Examples for our live data
Examle
The code is run in our jupyterlab server, which will fetch out the data from our postgres database. Due to the size of the data, I have limited the max_depth and max_width to 10.
Code
The following is the code for the live data:
from collections import deque
@lru_cache(maxsize=256)
def get_color(label: str) -> str:
label = str(uuid.uuid5(UUID_NAMESPACE, label))
label_color = hex(int("".join(map(str, map(ord, label)))) & 0x00FFFFFF)
return "#{:f<6}".format(label_color[2:])
UUID_NAMESPACE_SEED = os.getenv("UUID_NAMESPACE_SEED", "f0d2633b-cd8b-45ca-ae86-1d5c759ba0d1")
UUID_NAMESPACE = uuid.UUID("urn:uuid:{}".format(UUID_NAMESPACE_SEED), version=4)
def draw_subtree(node_id, max_depth=5, max_width=float('inf'), show_buttons=False):
got_net = Network(notebook=True, cdn_resources='in_line', layout=True, directed=True, height='1500px')
edge_pointer = 'in'
with g.session_scope() as s:
root = g.nodes().get(node_id)
marked = set()
queue = deque([(root, 0)])
marked.add(root.node_id)
got_net.add_node(
root.node_id,
label=root.label,
title=f'{root.label} {root.node_id}\n' + '\n'.join(f"{k}: {v}" for k, v in root.props.items()),
level=0,
color=get_color(root.label)
)
while queue:
current, depth = queue.popleft()
if depth + 1 > max_depth:
continue
edges = current.edges_out if edge_pointer == "out" else current.edges_in
for i, edge in enumerate(edges, 1):
n = edge.dst if edge_pointer == "out" else edge.src
if n.node_id not in marked:
queue.append((n, depth + 1))
marked.add(n.node_id)
got_net.add_node(
n.node_id,
label=n.label,
title=f'{n.label} {n.node_id}\n' + '\n'.join(f"{k}: {v}" for k, v in n.props.items()),
level=depth+1,
color=get_color(n.label)
)
got_net.add_edge(edge.src.node_id, edge.dst.node_id)
if i >= max_width:
break
neighbor_map = got_net.get_adj_list()
if show_buttons:
got_net.show_buttons()
return got_net.show("gameofthrones.html")
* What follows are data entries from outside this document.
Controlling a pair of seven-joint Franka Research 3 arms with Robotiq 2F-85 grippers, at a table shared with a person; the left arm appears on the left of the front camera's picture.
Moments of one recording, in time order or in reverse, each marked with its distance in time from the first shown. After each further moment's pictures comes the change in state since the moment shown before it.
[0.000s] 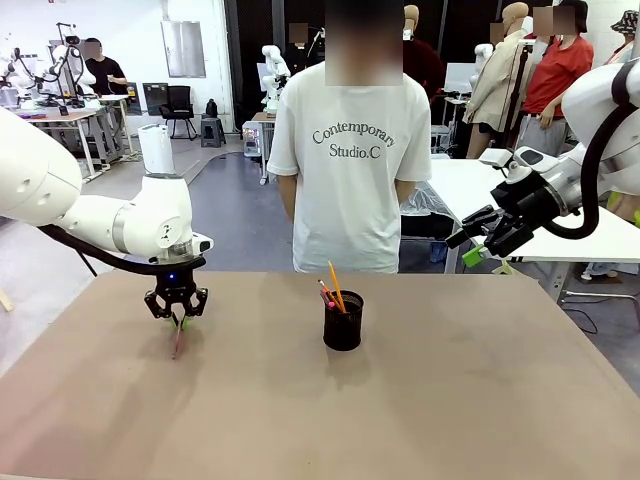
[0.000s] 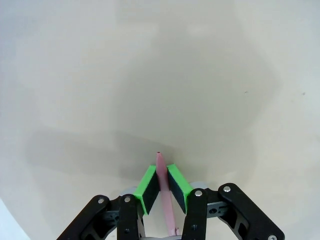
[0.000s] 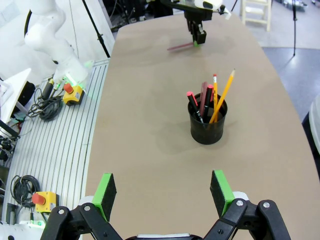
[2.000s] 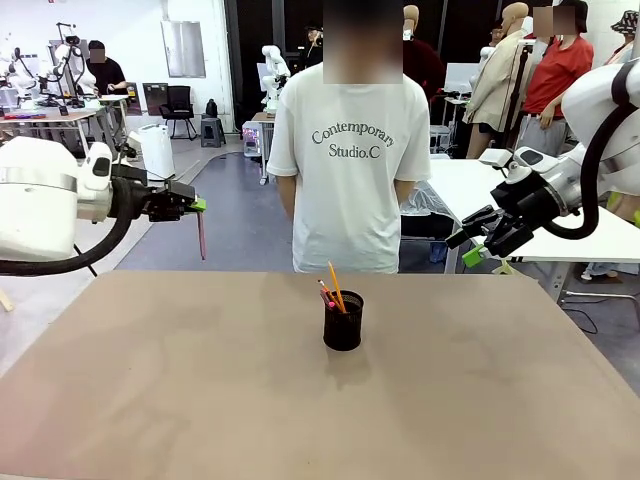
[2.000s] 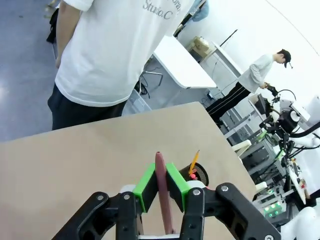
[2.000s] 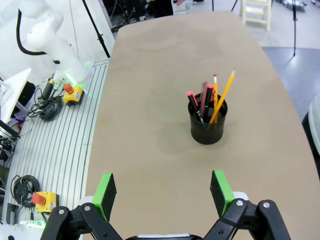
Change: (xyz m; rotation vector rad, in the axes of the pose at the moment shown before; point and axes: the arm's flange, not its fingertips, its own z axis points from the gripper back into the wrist) left arm -0.048 0.086 0.154 -1.069 -0.776 -0.343; right arm 0.000 0.000 0.000 0.000 0.000 0.000
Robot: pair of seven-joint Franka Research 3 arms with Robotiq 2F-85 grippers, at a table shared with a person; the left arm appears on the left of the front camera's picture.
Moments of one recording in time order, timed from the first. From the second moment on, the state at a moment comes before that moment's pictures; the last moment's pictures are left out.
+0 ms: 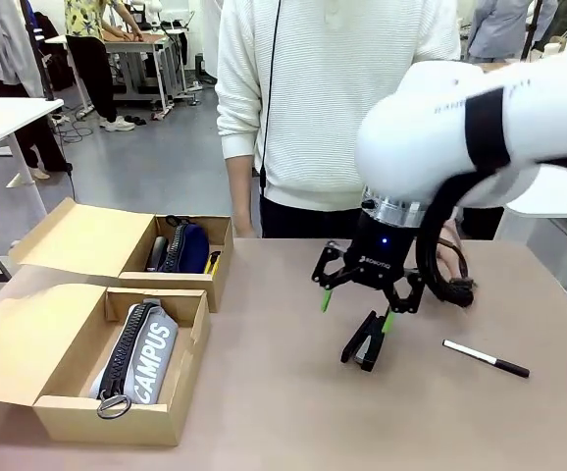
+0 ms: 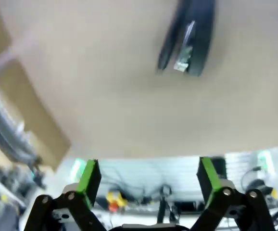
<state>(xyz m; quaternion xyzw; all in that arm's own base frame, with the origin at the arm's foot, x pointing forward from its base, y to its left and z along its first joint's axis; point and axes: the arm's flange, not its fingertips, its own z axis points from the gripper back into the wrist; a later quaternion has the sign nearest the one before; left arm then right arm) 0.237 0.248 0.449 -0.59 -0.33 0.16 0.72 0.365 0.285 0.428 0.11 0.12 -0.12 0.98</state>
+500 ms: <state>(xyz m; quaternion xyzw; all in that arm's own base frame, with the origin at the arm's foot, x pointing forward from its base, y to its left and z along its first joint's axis) 0.237 0.248 0.450 -0.59 -0.33 0.16 0.72 0.192 0.267 0.482 0.04 0.23 0.19 0.95</state>
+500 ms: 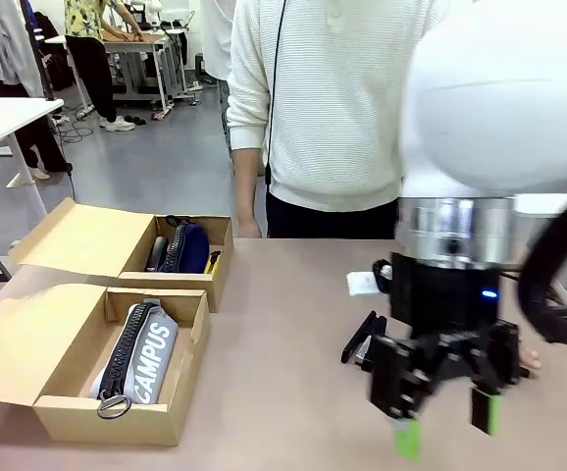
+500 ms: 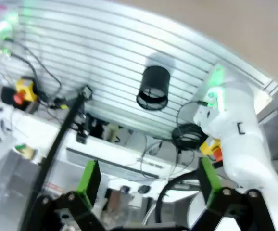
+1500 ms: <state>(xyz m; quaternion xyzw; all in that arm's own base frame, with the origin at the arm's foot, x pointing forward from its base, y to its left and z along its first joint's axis) 0.237 0.248 0.449 -0.59 -0.33 0.16 0.72 0.208 0.107 0.520 0.23 0.06 0.25 0.94</state>
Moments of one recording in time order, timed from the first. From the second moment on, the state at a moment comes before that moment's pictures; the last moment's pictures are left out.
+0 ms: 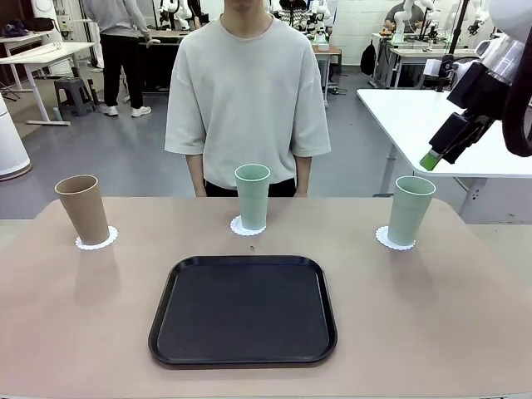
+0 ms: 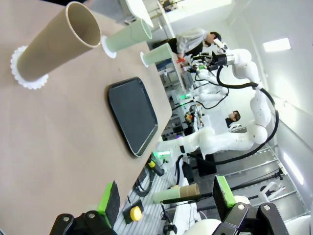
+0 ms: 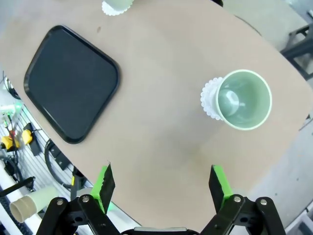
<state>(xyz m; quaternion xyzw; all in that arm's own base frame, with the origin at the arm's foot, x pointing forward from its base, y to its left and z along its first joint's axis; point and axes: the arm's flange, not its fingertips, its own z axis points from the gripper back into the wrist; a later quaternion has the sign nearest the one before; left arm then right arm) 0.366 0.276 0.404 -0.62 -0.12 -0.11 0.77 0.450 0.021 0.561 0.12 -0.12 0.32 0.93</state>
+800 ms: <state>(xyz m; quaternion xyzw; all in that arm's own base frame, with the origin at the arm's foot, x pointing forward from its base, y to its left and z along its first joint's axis) 0.366 0.276 0.404 -0.62 -0.12 -0.11 0.77 0.448 0.019 0.565 0.13 -0.12 0.32 0.93</state>
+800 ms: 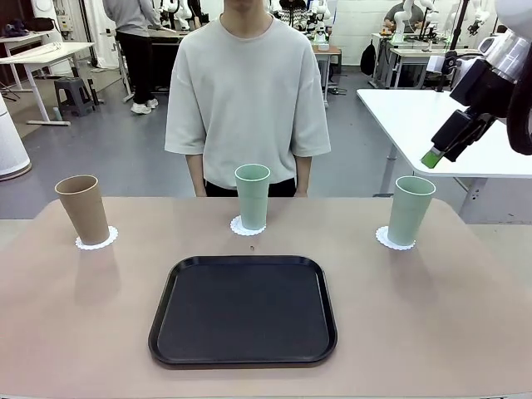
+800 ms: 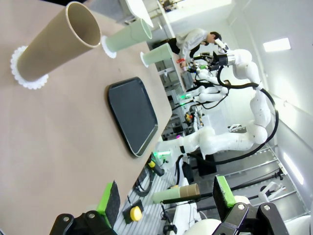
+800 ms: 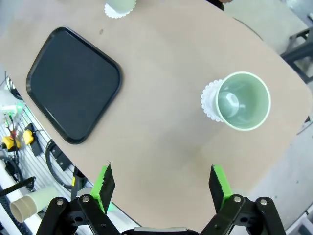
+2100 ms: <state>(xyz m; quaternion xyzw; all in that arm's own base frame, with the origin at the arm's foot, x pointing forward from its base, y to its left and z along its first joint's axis) 0.365 0.276 0.404 -0.62 -0.12 -0.11 0.77 0.325 -0.230 0.458 0.64 -0.12 -0.06 0.76</state>
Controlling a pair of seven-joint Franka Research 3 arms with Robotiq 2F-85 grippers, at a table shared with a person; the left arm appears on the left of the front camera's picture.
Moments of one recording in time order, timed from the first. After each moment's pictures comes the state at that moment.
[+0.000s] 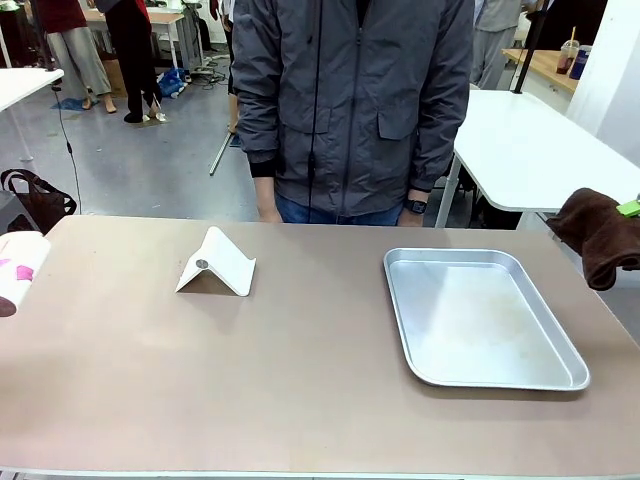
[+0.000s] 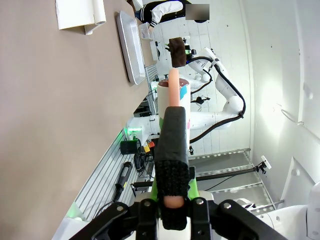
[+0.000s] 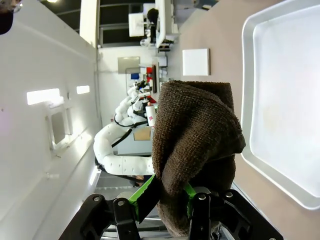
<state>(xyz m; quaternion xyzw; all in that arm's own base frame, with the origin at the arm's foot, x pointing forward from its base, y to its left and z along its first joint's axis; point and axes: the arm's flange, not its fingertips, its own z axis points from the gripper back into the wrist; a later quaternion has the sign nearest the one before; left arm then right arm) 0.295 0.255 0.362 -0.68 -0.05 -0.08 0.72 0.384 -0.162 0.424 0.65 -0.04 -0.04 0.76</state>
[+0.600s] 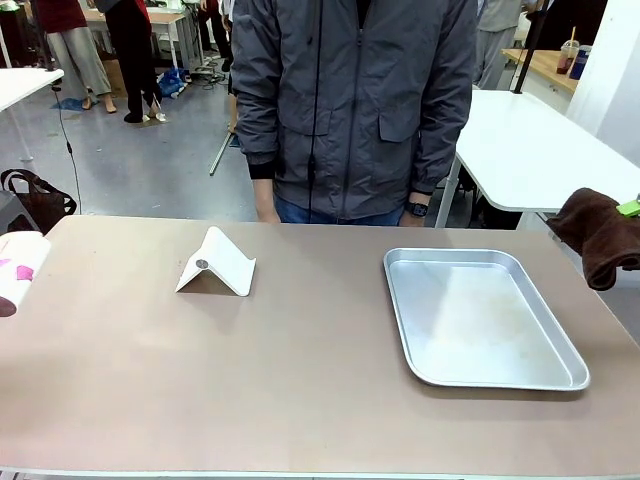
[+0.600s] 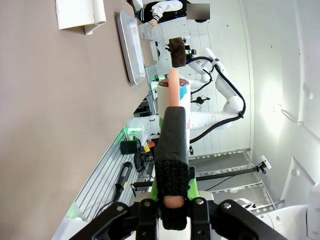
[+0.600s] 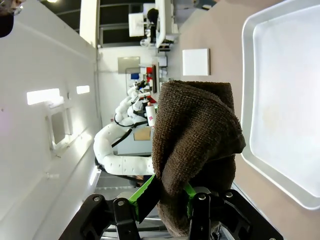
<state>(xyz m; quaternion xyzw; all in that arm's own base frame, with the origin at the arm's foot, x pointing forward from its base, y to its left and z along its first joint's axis) 0.295 0.255 0.362 -0.68 -0.05 -0.08 0.72 0.384 -0.162 0.425 0.65 -0.04 -0.04 0.76</state>
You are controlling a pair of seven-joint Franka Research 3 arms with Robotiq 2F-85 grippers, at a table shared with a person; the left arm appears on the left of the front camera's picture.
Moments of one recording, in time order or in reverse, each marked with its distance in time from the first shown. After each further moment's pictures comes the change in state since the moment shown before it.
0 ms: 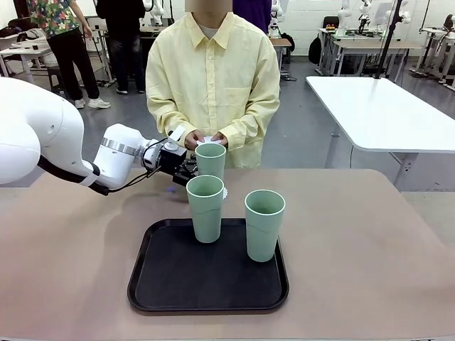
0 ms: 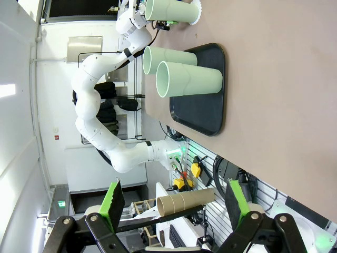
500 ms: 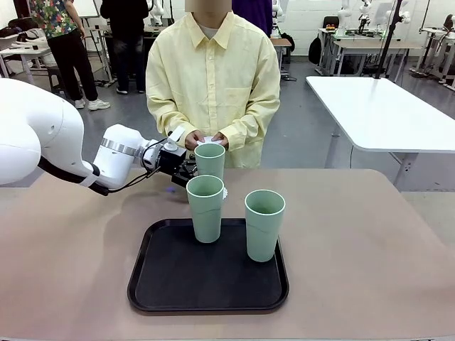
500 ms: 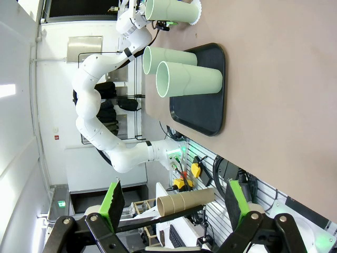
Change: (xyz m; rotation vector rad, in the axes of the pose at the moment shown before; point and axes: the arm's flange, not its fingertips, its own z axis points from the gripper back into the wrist) left arm -0.002 0.001 0.001 -0.003 -0.004 0.000; right arm 0.000 0.000 0.000 0.000 0.000 0.000
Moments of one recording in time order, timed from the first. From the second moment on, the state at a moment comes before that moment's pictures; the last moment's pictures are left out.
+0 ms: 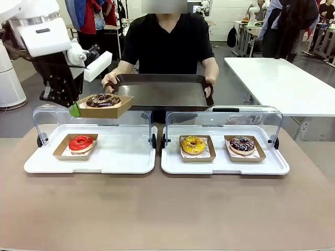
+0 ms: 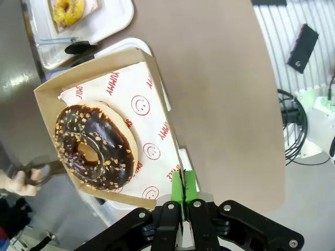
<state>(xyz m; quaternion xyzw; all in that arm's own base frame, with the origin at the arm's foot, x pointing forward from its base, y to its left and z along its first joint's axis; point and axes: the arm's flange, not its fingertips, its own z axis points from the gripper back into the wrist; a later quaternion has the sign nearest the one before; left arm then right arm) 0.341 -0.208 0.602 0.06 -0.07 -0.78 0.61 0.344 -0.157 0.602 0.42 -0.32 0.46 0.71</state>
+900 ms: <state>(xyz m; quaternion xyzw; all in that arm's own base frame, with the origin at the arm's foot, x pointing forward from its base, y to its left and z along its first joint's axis) 0.453 -0.325 0.638 0.08 -0.09 -0.79 0.61 0.344 -0.157 0.602 0.42 -0.32 0.46 0.71</state>
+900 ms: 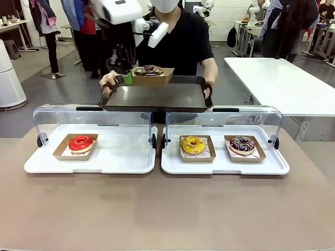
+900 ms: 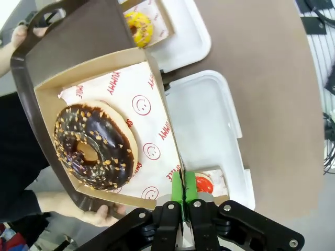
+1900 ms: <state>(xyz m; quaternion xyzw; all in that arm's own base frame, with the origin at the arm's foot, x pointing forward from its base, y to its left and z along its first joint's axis) 0.540 -0.406 0.568 0.08 -0.03 -0.77 0.63 0.344 -0.157 0.602 0.42 -0.32 0.46 0.71</state>
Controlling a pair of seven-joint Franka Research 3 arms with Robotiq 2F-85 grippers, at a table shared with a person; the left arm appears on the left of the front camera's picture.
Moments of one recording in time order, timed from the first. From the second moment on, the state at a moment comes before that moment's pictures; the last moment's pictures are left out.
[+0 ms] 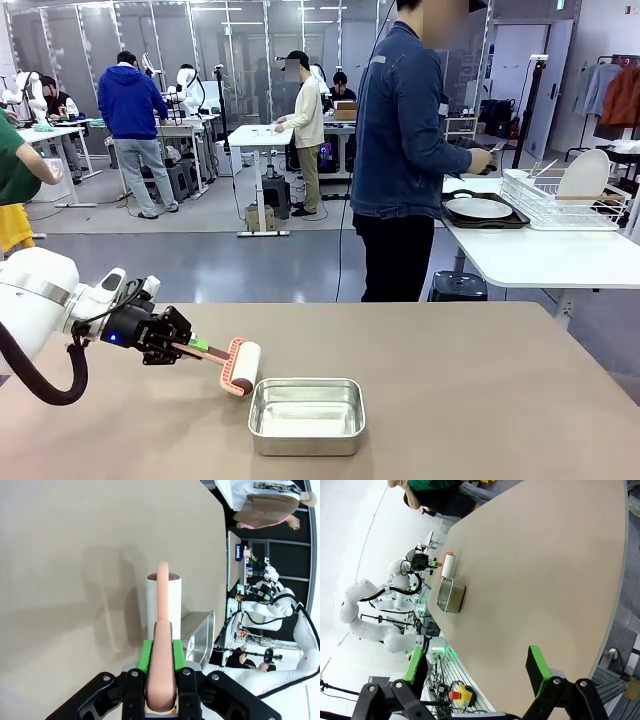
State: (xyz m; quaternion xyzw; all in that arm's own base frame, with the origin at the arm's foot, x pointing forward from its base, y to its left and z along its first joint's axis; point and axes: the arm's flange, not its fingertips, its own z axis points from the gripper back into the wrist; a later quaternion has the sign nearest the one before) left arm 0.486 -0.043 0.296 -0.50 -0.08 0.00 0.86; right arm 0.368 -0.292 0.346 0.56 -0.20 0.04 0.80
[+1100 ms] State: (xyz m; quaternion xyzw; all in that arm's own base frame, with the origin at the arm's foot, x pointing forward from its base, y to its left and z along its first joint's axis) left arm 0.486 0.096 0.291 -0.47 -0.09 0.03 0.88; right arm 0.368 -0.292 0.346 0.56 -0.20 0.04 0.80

The thing to notice about this code is that, to get good hierarchical layout, I rewrte the bsf method in our psqlgraph repo and set the level property for each node. This was before I figure out the hierarchical sortMethod property. But I kept this implementation so I can set the max_width for my graph.